┌─ DATA SHOWN
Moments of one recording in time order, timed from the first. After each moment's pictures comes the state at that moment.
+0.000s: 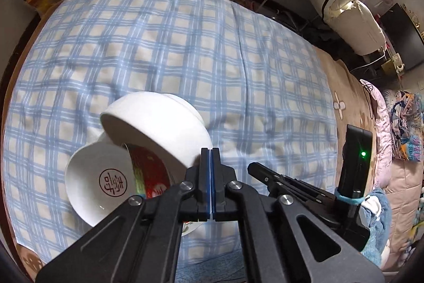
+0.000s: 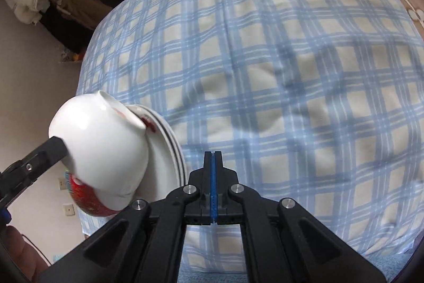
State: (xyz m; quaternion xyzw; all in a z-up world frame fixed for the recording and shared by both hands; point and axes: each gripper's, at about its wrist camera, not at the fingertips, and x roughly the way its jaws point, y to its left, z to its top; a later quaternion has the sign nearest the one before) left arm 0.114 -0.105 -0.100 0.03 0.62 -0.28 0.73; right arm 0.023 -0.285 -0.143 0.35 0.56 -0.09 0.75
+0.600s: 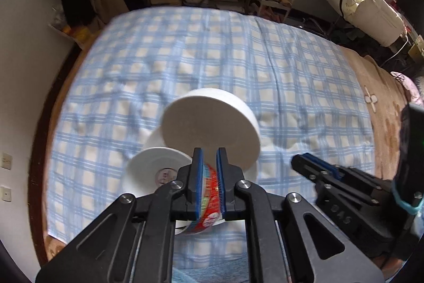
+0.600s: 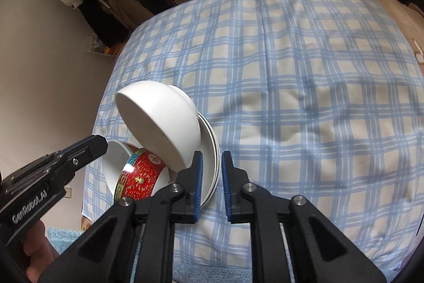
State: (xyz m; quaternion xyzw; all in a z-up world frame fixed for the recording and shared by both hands) left arm 0.073 -0.100 -0.065 0.13 0.54 -0.20 0.81; right arm 0.008 -0.240 -0.084 0.26 0.51 -0.04 0.82
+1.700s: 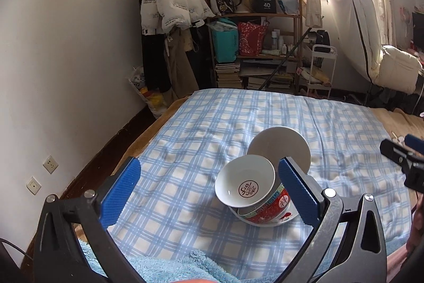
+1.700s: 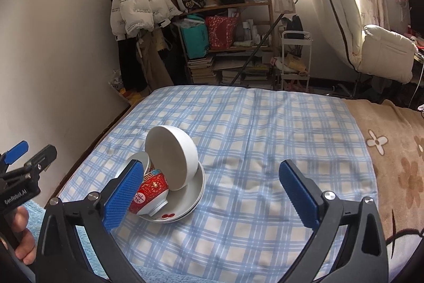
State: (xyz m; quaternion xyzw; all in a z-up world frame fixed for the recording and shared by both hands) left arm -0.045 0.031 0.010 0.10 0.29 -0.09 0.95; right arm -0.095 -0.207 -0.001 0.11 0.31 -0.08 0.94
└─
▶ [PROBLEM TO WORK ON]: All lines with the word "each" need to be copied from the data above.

▶ [EXERCISE RESULT]:
Moments of one recording in time order, timed from the first. After each moment's pictures comes the state at that moment.
State: (xyz m; quaternion xyzw; all in a z-up world frame fixed for the recording and shared by both hands; point and axes: each gripper's, at about its wrist camera, not at the fingertips, and x roughly the way its jaws point, y to its left, z to its top; a later quaternion has the sign nearest the one before) left arm 0.114 -0.105 -0.100 0.03 0.62 -0.28 0.73; right arm 0.023 -0.285 -0.143 0.35 0.56 -0.09 0.75

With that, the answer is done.